Environment Base

Base class for CRLD environments

source

ebase

 ebase ()

Base environment. All environments should inherit from this one.

The ebase class __init__ mostly contains consistency checks.

Core methods

These need to be implemented by a concrete environment.

The transitions tensor Tsjas' gives the probability of the environment to transition to state s', given that it was in state s and the agent chose the joint action ja.


source

ebase.TransitionTensor

 ebase.TransitionTensor ()
class slf: pass
test_fail(ebase.TransitionTensor, args=slf)

raises NotImplementedError.

The reward tensor Risjas' gives the reward agent i receives when the environment is in state s, all agents choose the join action ja, and the environment transitions to state s'.


source

ebase.RewardTensor

 ebase.RewardTensor ()
class slf: pass
test_fail(ebase.RewardTensor, args=slf)

raises NotImplementedError.

The following two “core” methods are optional.

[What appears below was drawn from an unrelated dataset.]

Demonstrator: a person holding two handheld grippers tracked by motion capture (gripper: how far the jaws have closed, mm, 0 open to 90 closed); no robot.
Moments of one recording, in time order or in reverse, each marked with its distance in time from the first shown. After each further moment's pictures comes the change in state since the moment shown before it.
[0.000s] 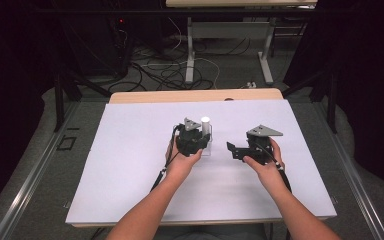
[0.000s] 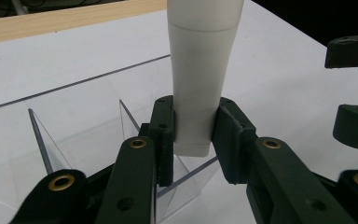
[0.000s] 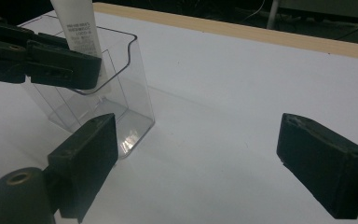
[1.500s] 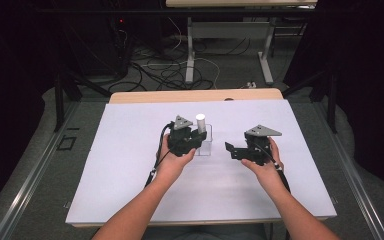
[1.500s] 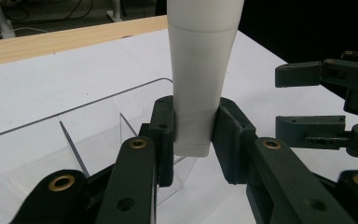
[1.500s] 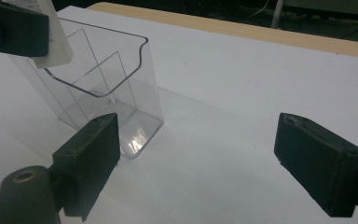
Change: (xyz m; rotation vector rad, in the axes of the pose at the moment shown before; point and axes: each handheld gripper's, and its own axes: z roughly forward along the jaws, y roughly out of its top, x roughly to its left) left arm 0.002 0.011 -0.039 -0.045 -0.072 -0.002; right arm 0.006 0.003 -0.002 0.005 0.019 0.009
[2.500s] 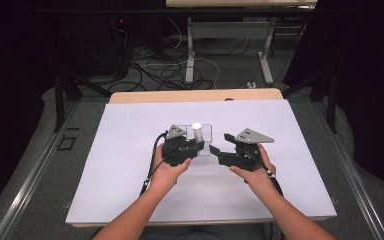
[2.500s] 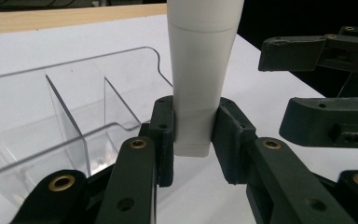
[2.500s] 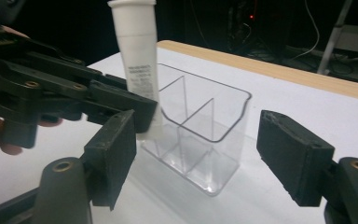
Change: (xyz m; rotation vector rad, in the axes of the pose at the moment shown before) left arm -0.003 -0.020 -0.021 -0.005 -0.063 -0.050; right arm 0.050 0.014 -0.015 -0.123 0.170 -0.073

If the concrete environment class does not implement them, they default to the following:

The observation tensor Oiso gives the probability that agent i observes observation o when the environment is in state s. The default observation tensor assumes perfect observation and sets the number of observations Q to the number of states Z.


source

ebase.ObservationTensor

 ebase.ObservationTensor ()

Default observation tensor: perfect observation

class slf: Z = 2; N = 3  # dummy self for demonstration only
ebase.ObservationTensor(slf)
array([[[1., 0.],
        [0., 1.]],

       [[1., 0.],
        [0., 1.]],

       [[1., 0.],
        [0., 1.]]])

Final states Fs indicate which states of the environment cause the end of an episode. Their meaning and use within CRLD are not fully resolved yet. If an environment does not implement FinalStates they default to no final states.


source

ebase.FinalStates

 ebase.FinalStates ()

Default final states: no final states

class slf: Z = 7 # dummy self for demonstration only
ebase.FinalStates(slf)
array([0, 0, 0, 0, 0, 0, 0])

Default string representations

String representations of actions, states and observations help with interpreting the results of simulation runs. Ideally, an environment class will implement these methods with descriptive values.

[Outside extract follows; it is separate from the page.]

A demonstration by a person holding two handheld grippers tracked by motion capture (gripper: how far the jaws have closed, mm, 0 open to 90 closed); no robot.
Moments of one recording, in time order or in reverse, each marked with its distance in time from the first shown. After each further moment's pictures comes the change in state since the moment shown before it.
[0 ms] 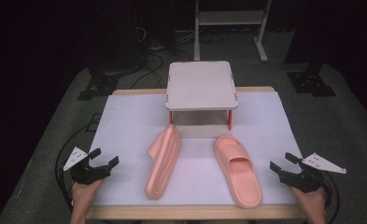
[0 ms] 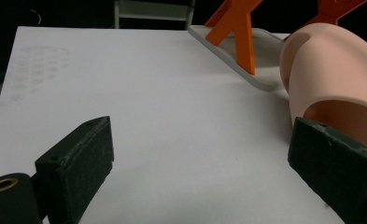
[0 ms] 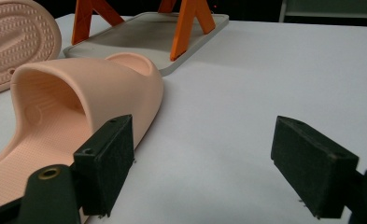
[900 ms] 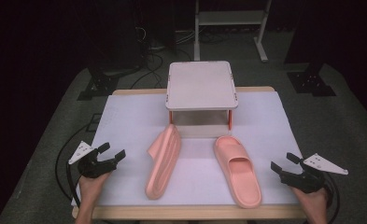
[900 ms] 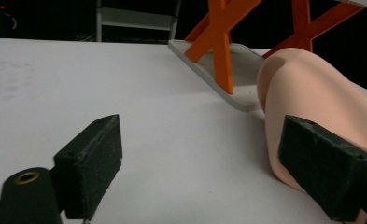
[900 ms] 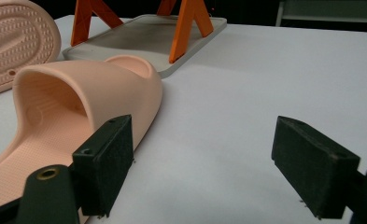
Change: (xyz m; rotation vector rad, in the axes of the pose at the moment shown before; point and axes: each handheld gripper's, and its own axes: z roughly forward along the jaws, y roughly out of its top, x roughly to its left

To show these methods here we create a dummy “self” of 2 environmental states, containing 3 agents with 4 actions and 5 observations of the environmental states.

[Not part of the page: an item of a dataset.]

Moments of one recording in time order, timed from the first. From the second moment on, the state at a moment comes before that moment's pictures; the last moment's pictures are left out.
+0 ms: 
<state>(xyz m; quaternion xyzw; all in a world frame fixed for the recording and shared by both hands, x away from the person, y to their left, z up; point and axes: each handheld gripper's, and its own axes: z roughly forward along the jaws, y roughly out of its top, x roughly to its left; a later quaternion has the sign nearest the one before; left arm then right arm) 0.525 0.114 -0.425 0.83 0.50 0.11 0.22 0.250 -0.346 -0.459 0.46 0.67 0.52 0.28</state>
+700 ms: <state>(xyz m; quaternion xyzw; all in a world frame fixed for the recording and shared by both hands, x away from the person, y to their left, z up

# dummy self of 2 environmental 2 agents with 3 actions in an environment
class slf: Z = 2; N = 3; M=4; Q=5

source

ebase.actions

 ebase.actions ()

Default action set representations act_im.

ebase.actions(slf)
[['0', '1', '2', '3'], ['0', '1', '2', '3'], ['0', '1', '2', '3']]

source

ebase.states

 ebase.states ()

Default state set representation state_s.

ebase.states(slf)
['0', '1']

source

ebase.observations

 ebase.observations ()

Default observation set representations obs_io.

ebase.observations(slf)
[['0', '1', '2', '3', '4'],
 ['0', '1', '2', '3', '4'],
 ['0', '1', '2', '3', '4']]

source

ebase.__repr__

 ebase.__repr__ ()

Return repr(self).


source

ebase.__str__

 ebase.__str__ ()

Return str(self).


source

ebase.id

 ebase.id ()

Returns id string of environment

Interactive use

Environments can also be used interactivly, e.g., with iterative learning algorithms. For this purpose we provide the OpenAI Gym [step](https://wbarfuss.github.io/pyCRLD/Agents/avaluebase.html#step) Interface.


source

ebase.step

 ebase.step (jA:Iterable)

Iterate the environment one step forward.

Type Details
jA Iterable joint actions
Returns tuple (observations_i, rewards_i, done, info)

source

ebase.observation

 ebase.observation ()

Possibly random observation for each agent from the current state.